# Modified Home Depot Animated Cat Skeleton



## mikeythemars (May 10, 2008)

Picked up an inexpensive cat skeleton at Home Depot that had very basic animation. Replaced the stock cheezy red LEDs with yellow ones, covered each with a round blob of clear silicone caulk and then added a thin vertical pupil. Then added a second motor to animate the tail (which was the involved part of this project, requiring a lot of modification of the OEM circuit) and gave the skeleton the classic gel stain treatment. Below is a video of the finished product as it will appear in my graveyard:

http://vid183.photobucket.com/albums/x27/mikeythemars/20160921124042.mp4


----------



## Fiend4Halloween (Aug 28, 2008)

Good job!! The moving tail is a great addition. Can you share your painful process of how you got it to move?


----------



## bobzilla (Nov 13, 2008)

Nice work!


----------



## Hairazor (Mar 13, 2012)

Love it


----------



## BillyVanpire (Apr 22, 2015)

very nice, i'm guessing a servo in the rib cage pulls a wire on the tail.

great job!


----------



## deadSusan (Jun 26, 2013)

Very nice!


----------



## fwghost (Sep 30, 2013)

Looks awesome, my dogs would go insane if they heard that.


----------



## mikeythemars (May 10, 2008)

Fiend4Halloween said:


> Good job!! The moving tail is a great addition. Can you share your painful process of how you got it to move?

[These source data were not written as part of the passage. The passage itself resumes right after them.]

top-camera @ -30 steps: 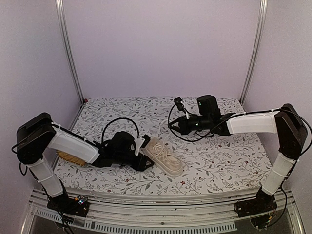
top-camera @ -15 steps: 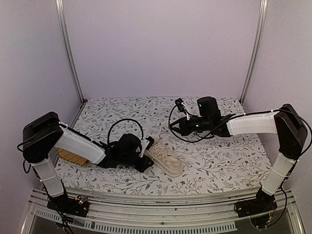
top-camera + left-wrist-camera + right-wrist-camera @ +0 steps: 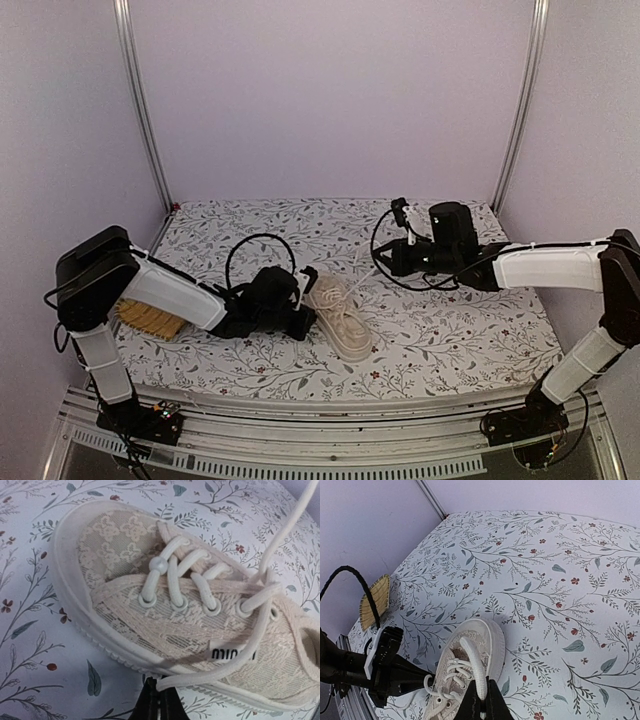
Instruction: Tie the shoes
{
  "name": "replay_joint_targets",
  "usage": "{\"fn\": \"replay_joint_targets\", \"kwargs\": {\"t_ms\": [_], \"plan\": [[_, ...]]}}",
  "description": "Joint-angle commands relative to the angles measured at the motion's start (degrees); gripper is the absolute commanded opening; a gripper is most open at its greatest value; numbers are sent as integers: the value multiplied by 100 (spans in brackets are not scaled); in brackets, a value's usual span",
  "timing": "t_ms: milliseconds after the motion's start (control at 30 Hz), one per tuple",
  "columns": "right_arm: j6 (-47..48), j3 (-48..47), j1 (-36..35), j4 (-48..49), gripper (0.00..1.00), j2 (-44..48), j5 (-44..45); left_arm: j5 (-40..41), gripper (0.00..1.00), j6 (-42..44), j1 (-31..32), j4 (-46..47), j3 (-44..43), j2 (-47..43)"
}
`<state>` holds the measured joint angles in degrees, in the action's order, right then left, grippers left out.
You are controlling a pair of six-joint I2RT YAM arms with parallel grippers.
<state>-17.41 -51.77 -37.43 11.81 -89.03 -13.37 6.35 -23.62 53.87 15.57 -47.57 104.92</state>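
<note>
The cream lace-up shoe (image 3: 341, 314) lies on the floral table, its toe toward the back left in the right wrist view, where the shoe (image 3: 487, 642) fills the lower middle. My left gripper (image 3: 306, 321) sits low against the shoe's left side, shut on one lace (image 3: 225, 672) just beside the sole. That left gripper (image 3: 159, 700) shows only its dark tips at the frame's bottom. My right gripper (image 3: 384, 264) hovers to the right and behind the shoe, shut on the other lace (image 3: 476, 667), which stretches taut from the eyelets up to this right gripper (image 3: 481, 706).
A flat yellow woven mat (image 3: 150, 321) lies at the left under the left arm, and the mat (image 3: 375, 601) also shows near the table's edge. Black cables (image 3: 250, 250) loop above both wrists. Metal frame posts (image 3: 140, 110) stand at the back corners.
The left gripper moved right along the shoe and shut on a lace. The right arm drew back to the right with its lace, pulling it taut, and the shoe swung round a little.
</note>
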Motion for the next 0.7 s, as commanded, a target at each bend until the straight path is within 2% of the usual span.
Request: {"fn": "replay_joint_targets", "kwargs": {"t_ms": [0, 333, 500, 667], "plan": [[-238, 251, 66, -174, 2, 292, 605, 37, 0, -9, -207, 271, -86, -24], [-891, 914, 188, -290, 2, 381, 1264, -12, 0, -410, -251, 355, 889, -790], [-1386, 1397, 278, -148, 2, 167, 1240, -26, 0, -771, -271, 603, 1387, -882], [-1563, 1712, 289, 211, 2, 210, 884, -148, 0, -912, -271, 807, 1486, -942]]}}
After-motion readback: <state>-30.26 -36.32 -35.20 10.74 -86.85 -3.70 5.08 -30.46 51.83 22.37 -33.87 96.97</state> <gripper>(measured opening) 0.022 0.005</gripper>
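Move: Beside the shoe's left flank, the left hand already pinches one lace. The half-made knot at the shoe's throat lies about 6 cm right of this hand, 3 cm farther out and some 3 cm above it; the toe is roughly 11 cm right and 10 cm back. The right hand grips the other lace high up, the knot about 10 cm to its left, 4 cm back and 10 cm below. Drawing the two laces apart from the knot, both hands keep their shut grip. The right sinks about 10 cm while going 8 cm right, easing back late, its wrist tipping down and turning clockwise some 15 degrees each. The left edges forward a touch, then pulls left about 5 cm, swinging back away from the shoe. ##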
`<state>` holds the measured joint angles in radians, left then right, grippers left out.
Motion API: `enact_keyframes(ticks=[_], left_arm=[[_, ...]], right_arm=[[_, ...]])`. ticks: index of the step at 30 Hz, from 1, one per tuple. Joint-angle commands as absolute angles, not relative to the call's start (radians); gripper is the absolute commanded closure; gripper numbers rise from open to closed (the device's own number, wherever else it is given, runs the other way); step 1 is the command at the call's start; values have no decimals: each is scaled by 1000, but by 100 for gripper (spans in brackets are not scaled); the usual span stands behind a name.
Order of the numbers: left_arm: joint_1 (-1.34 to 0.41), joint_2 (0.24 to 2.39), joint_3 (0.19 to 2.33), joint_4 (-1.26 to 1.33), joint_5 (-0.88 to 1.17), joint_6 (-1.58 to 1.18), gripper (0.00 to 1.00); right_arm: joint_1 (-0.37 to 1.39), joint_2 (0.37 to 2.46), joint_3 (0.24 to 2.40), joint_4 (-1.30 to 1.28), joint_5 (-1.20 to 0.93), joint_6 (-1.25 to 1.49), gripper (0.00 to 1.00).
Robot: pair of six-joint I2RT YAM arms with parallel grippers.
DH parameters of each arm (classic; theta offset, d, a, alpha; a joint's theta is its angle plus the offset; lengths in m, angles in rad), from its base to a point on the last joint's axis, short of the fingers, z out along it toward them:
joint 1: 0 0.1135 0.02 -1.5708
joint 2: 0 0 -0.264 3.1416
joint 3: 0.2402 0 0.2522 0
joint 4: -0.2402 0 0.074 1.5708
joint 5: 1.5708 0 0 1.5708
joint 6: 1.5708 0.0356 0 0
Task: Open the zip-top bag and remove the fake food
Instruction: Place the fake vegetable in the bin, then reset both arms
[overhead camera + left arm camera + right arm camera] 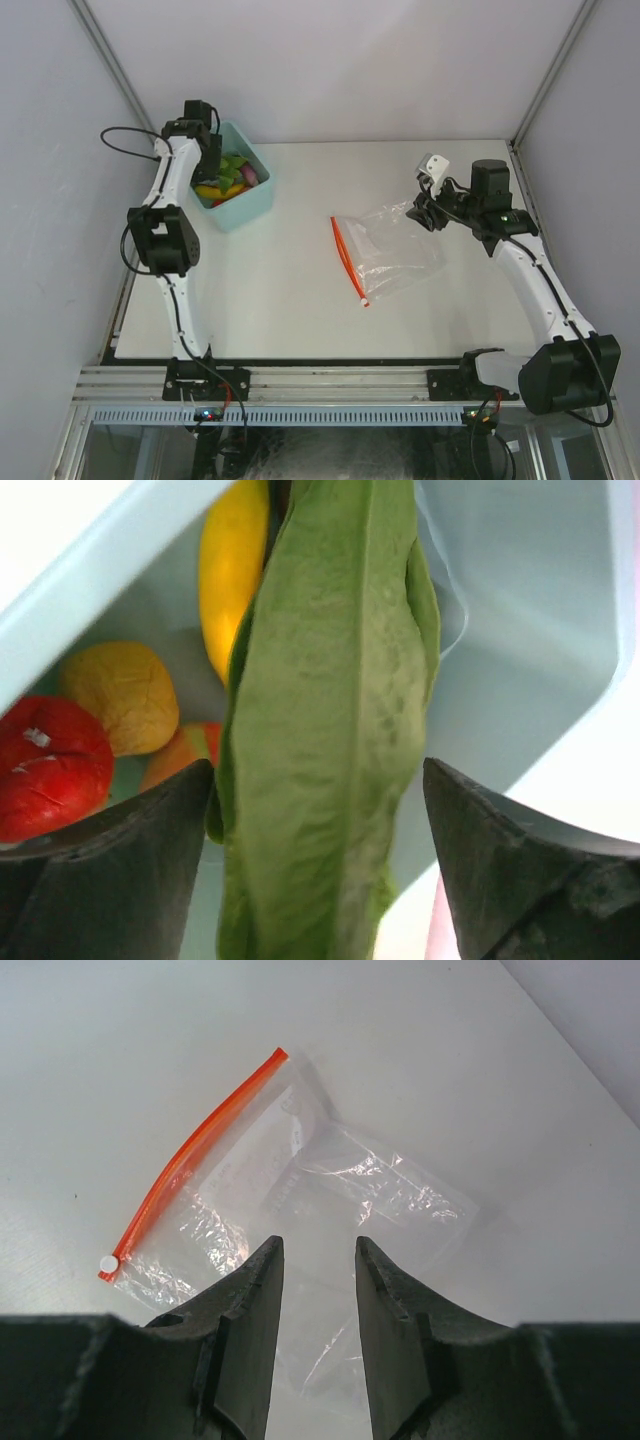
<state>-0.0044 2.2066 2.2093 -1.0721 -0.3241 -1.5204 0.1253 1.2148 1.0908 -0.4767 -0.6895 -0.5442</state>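
Note:
The clear zip-top bag [392, 250] lies flat at the table's middle right, its orange-red zip strip [347, 258] on its left edge; it looks empty. In the right wrist view the zip-top bag [330, 1190] lies below my right gripper [318, 1245], whose jaws stand apart over the bag's closed end with nothing pinched. In the top view the right gripper [418, 212] is at the bag's far right corner. The fake food [228, 180] fills the teal bin. My left gripper [318, 770] hangs open in the bin, a green leaf [330, 730] loose between its fingers.
The light teal bin [255, 205] stands at the far left beside the left arm, with its wall [520, 630] close to the left fingers. Inside lie a yellow banana [232, 570], a red piece [50, 770] and a yellow-orange piece [120, 695]. Grey walls enclose the table.

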Motion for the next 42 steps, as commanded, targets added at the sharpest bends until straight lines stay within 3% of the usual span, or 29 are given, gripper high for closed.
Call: enact_keyframes(ticks=[1, 12, 30, 37, 42], left_arm=[[-9, 2229, 2268, -1030, -283, -1536, 1], [-9, 2117, 2245, -1023, -295, -1459, 0], [-10, 1718, 1820, -775, -187, -1278, 0], [-15, 1523, 1668, -679, -286, -1086, 0], [-15, 1371, 1504, -492, -236, -880, 0]], right_arm=[[130, 1212, 1088, -460, -697, -560, 65], [132, 1205, 1089, -461, -703, -562, 65], [137, 1213, 1088, -463, -698, -566, 65], [123, 1213, 1088, -466, -715, -567, 65], [113, 1216, 1088, -469, -733, -564, 65]])
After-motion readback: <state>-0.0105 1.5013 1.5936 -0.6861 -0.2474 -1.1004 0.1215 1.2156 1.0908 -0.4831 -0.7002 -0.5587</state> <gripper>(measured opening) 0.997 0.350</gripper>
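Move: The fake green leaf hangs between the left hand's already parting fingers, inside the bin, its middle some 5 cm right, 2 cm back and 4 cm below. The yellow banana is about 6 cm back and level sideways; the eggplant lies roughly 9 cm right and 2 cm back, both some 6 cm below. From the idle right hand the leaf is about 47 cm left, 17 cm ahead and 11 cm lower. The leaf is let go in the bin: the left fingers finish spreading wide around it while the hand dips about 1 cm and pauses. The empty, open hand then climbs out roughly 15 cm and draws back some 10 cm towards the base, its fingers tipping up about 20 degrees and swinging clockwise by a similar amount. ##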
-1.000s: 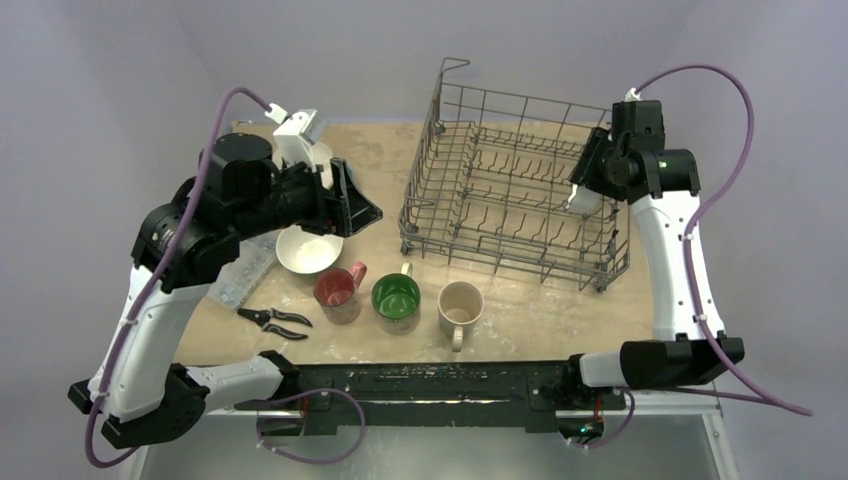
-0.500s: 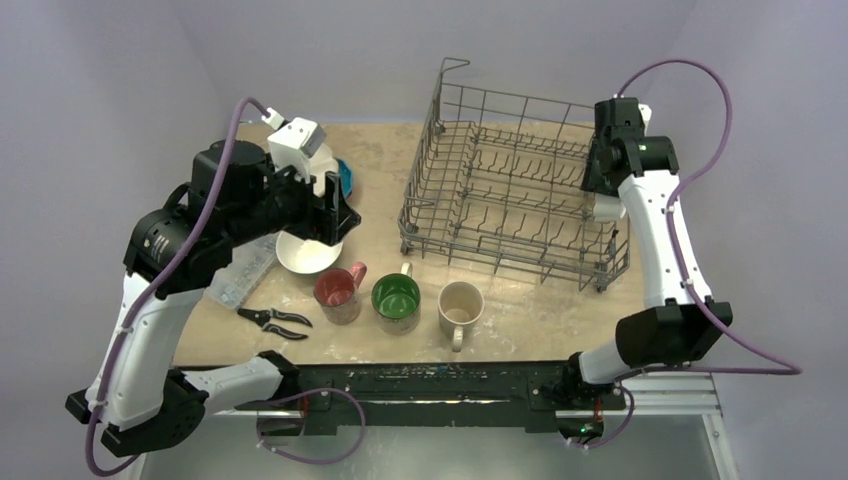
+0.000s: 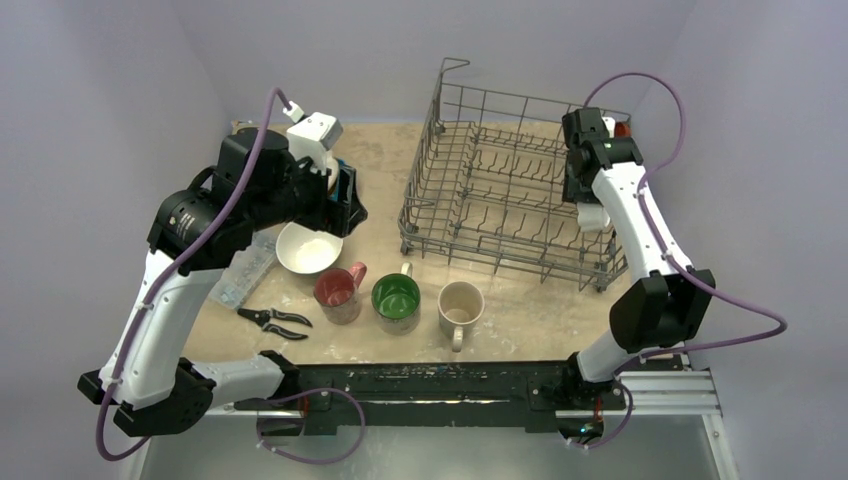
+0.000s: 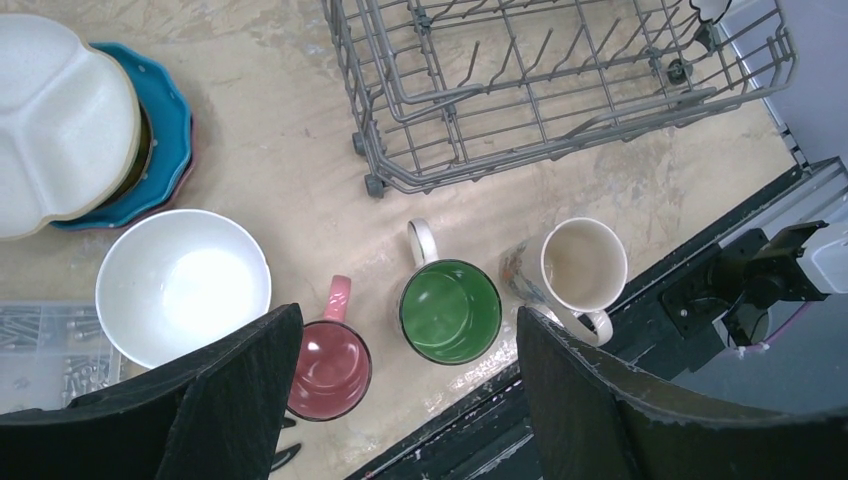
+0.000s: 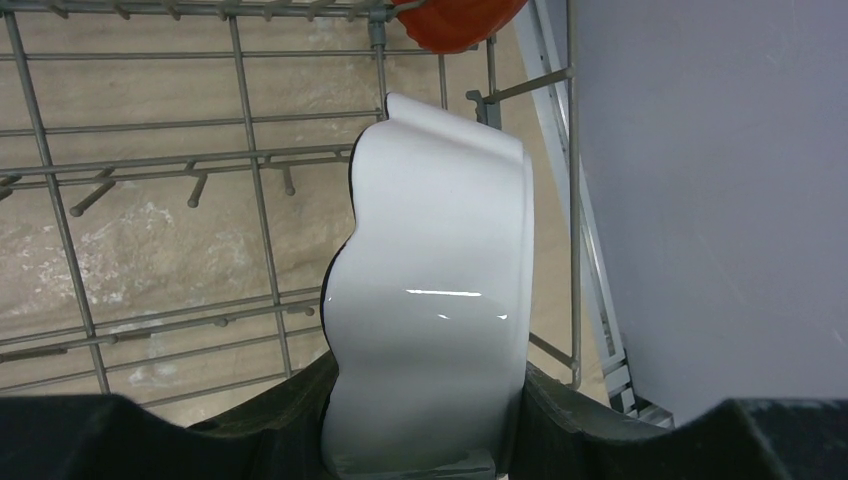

Sorry for the delay in responding, I've been on extensive business travel this month.

Getting the tail to move involved the following:


Unscewing the rear hip assembly.
Using a Testor's razor saw to cut off the tail from the spine, about a half inch from where the rear legs are centered. That process became slightly complicated when I discovered halfway through that surgical procedure that the spine and tail contain a bendable metal assembly (which allows the cat's pose to be adjusted) that runs the full length of both. Had to bring in Mr. Dremel to deal with that.
Re-installing the hips and then drilling a hole through the tail and both sides of the hips, then inserting a thin metal rod through all three holes, to act as an axle at the tail base.
Screwing a small metal L bracket onto the cut end of the tail.
Mounting a small Tamiya robotics gear motor up under the spine, right in front of the hips.
Then attaching a rod between the L bracket (at the far bottom end of the "L") and the crankarm on the motor. Visualize the pushrods on a steam locomotive and you'll now have an idea of how the tail is powered. 
Then installing a transistor switch circuit I made up in the front of the ribcage. 
When the cat is triggered (via the "try me" circuit the manufacturer conveniently left for me to hack), that transistor circuit senses the voltage going to the OEM jaw motor, which makes the transistor simultaneously send 5vdc (from a separate remote power supply) to the Tamiya motor, which activates and continues to move the tail up and down as long as the OEM circuit is running.

All the tail mechanics are painted flat black, which means they become invisible when the cat is set up in front of a black backdrop, as I did in the video . That's an old magician's trick, which I also employ with my animated human skeleton (makes the servos moving his arms literally disappear).


----------



## RoxyBlue (Oct 6, 2008)

^Just goes to show how much effort goes into what appears on the surface to be a simple project - well done!


----------



## Pedagog (Oct 23, 2016)

Thats great, have been looking at these skeletons and wasn't happy with them as they were.

Must have a go.


----------